_WORK REQUEST_
The answer must restate the listing word for word, without its images.

_MATERIAL PROVIDED_
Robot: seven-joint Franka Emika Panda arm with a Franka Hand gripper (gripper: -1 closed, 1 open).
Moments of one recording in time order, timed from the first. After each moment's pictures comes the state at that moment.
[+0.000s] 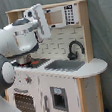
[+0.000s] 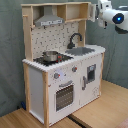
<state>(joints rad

_RESULT FOR THIS EXERCISE_
Robot: seven-joint Franka Emika Panda arm with a Franka Hand gripper (gripper: -1 closed, 1 open).
Moments of one recording in time order, timed from the first. After each moment's pictures comes the state at that moment.
[+0.000s] 
[+0.000s] 
<state>(joints rad

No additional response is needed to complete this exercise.